To customize the manager, create a subclass and register it:

Step 1: Subclass

UCLASS()
class UMyGameplayCueManager : public UGameplayCueManager
{
    GENERATED_BODY()

    virtual bool ShouldSuppressGameplayCues(AActor* TargetActor) override
    {
        // Example: suppress cues during loading screens
        if (IsInLoadingScreen())
            return true;
        return Super::ShouldSuppressGameplayCues(TargetActor);
    }
};

Step 2: Register in Project Settings

In Project Settings > Gameplay Abilities Settings, set the Global GameplayCue Manager Class to your subclass.

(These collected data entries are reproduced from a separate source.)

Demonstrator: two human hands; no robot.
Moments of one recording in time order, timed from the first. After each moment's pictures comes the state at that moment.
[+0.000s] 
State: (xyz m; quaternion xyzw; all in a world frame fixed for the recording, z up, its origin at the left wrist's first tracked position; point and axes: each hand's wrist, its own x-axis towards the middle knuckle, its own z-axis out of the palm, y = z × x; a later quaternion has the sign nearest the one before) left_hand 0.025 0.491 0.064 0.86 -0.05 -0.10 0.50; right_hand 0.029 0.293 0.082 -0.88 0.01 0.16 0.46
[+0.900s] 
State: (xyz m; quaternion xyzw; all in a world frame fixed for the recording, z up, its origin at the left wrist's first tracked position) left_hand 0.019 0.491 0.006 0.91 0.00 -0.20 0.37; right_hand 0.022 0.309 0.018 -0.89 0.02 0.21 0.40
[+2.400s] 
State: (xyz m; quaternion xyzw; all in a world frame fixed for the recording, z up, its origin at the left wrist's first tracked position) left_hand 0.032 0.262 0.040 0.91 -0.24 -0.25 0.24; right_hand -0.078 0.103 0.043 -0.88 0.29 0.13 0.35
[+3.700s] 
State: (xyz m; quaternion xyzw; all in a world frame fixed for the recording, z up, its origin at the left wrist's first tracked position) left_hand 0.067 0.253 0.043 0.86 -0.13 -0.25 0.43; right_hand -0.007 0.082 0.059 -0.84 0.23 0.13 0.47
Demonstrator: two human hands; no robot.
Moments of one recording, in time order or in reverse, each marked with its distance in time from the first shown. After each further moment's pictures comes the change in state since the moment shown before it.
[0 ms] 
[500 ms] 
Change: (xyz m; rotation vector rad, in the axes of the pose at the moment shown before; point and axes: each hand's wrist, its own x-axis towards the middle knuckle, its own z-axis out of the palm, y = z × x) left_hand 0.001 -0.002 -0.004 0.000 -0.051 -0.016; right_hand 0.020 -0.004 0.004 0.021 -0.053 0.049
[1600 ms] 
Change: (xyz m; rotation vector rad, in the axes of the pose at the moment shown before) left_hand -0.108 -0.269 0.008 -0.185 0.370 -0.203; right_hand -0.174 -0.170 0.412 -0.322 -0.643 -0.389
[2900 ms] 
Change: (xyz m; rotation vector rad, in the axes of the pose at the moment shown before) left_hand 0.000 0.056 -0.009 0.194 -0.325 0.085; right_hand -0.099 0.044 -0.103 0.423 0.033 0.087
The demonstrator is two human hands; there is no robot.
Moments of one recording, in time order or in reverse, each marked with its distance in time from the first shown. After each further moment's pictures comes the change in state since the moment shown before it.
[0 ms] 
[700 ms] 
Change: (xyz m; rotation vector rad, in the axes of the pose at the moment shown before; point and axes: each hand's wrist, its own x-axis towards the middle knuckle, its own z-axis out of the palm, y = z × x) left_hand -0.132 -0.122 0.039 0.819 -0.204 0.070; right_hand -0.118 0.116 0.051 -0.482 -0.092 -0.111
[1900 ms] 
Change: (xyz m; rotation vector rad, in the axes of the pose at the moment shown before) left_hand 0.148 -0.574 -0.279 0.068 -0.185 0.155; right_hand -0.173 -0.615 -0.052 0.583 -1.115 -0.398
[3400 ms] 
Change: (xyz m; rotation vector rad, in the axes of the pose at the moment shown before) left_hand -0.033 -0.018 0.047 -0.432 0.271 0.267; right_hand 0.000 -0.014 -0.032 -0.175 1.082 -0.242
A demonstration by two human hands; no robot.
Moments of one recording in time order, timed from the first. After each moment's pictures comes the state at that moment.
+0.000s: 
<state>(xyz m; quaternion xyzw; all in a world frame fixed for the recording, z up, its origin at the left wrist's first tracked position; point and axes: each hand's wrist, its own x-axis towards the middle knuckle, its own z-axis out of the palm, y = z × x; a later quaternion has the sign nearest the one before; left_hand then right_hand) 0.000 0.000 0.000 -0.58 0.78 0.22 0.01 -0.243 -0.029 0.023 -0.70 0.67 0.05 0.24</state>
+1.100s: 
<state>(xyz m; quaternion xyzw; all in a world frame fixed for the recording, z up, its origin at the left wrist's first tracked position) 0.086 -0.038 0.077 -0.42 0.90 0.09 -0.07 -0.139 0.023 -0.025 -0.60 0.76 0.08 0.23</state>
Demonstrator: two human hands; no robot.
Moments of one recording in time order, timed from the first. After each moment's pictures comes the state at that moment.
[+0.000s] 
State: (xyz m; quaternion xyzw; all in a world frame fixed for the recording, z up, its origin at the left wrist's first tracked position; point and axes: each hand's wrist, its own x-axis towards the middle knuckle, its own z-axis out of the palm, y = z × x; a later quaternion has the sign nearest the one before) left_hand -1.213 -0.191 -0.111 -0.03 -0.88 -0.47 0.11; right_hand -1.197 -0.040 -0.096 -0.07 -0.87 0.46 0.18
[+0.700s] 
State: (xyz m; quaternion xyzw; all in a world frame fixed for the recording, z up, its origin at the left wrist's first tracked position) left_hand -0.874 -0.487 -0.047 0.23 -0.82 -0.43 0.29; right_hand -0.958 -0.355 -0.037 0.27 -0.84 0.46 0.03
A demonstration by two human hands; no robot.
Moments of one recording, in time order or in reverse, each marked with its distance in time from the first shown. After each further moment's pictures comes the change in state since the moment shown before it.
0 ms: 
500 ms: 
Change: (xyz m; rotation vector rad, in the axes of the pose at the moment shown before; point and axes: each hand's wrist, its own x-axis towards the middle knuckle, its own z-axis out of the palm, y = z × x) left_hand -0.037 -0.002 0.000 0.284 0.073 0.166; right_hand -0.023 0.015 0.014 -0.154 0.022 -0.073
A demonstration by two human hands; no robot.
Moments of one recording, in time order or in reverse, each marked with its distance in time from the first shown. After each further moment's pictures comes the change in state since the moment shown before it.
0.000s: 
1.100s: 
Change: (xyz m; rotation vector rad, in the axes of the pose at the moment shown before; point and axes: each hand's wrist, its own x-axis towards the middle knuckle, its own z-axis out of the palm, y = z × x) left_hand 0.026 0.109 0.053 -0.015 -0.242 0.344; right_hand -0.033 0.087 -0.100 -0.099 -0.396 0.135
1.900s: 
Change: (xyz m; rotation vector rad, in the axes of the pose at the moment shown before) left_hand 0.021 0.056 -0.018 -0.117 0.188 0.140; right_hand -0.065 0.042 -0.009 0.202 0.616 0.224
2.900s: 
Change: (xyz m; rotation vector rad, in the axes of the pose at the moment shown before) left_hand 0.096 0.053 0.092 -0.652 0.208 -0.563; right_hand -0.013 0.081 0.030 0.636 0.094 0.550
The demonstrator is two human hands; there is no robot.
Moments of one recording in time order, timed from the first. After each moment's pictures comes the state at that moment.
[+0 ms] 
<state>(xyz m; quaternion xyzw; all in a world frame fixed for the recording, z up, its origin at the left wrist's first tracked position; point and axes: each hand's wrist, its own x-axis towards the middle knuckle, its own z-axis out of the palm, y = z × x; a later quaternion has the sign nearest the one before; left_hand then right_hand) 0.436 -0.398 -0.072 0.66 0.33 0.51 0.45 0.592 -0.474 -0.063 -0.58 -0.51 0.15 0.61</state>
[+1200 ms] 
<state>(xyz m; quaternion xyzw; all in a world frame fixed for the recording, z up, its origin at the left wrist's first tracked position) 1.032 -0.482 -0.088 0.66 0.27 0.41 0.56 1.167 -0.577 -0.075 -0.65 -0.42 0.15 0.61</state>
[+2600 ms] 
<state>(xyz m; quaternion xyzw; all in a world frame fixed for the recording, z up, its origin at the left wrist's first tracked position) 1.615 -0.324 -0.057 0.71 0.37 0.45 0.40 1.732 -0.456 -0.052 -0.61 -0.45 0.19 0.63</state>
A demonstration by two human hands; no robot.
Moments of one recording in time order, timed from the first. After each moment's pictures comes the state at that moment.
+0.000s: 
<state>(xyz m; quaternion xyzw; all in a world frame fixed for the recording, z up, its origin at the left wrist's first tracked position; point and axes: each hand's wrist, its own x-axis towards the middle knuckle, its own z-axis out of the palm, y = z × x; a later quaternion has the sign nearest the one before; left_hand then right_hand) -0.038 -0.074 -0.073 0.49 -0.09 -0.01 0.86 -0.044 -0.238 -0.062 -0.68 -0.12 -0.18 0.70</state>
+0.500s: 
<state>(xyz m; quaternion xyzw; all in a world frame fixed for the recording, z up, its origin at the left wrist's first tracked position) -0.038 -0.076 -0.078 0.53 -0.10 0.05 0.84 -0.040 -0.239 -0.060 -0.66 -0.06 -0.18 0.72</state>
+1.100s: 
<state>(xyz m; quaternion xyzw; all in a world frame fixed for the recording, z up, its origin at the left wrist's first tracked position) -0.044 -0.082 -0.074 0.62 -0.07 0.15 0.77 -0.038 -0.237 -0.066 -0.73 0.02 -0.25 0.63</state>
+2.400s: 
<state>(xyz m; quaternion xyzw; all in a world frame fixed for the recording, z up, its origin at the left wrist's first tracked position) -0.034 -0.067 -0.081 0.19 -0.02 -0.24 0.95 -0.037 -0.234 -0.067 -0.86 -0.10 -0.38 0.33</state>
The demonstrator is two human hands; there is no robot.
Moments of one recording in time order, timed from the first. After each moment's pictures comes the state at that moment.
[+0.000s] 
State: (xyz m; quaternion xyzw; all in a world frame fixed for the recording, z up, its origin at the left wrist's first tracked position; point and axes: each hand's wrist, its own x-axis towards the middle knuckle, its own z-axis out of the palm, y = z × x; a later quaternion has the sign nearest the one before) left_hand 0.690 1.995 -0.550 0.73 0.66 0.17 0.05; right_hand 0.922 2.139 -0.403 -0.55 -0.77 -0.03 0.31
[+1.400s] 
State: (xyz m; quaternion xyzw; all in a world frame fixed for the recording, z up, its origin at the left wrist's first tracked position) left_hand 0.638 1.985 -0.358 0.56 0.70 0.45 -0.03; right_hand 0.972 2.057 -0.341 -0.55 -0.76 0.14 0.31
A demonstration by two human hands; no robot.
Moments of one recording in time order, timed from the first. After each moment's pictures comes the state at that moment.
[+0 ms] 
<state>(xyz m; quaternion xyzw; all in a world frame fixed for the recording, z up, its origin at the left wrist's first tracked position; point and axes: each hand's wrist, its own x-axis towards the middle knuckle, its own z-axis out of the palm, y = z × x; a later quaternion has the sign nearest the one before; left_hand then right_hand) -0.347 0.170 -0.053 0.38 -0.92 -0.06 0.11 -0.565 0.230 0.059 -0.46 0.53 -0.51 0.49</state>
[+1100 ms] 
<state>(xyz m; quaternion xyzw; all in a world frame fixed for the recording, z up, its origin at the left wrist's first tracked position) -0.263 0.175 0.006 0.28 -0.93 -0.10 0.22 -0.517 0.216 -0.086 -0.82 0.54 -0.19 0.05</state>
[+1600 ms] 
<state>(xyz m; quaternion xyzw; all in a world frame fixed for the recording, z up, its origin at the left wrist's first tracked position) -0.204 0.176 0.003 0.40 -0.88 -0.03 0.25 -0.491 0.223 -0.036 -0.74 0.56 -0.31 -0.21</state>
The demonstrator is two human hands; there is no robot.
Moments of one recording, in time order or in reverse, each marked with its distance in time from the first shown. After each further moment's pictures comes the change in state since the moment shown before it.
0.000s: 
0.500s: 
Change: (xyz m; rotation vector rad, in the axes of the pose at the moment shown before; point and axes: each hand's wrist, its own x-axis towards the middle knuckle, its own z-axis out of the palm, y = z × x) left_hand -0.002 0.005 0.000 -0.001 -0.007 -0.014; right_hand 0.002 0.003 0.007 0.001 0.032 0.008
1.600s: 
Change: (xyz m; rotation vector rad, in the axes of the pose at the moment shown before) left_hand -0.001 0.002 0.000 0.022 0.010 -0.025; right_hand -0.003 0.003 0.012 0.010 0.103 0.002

Or via your DefaultGame.ini:

[/Script/GameplayAbilities.GameplayAbilitiesDeveloperSettings]
GlobalGameplayCueManagerClass=/Script/MyGame.MyGameplayCueManager

Common Override Points

Virtual Purpose
ShouldSuppressGameplayCues Reject cues globally (loading, dead actors)
HandleMissingGameplayCue Custom behavior when a cue class isn't loaded
ShouldLoadGameplayCueAssetData Filter which assets to include
ProcessPendingCueExecute Custom batch processing
DoesPendingCueExecuteMatch Custom deduplication of pending cues
GetInstancedCueActor Custom instance management
GetAlwaysLoadedGameplayCuePaths Dynamic path configuration

Debugging

The manager has a PrintGameplayCueNotifyMap() function that dumps the entire tag-to-class mapping to the log. Useful for verifying that your cues are discovered:

AbilitySystem.GameplayCue.PrintGameplayCueNotifyMap

See Debugging for more diagnostic tools.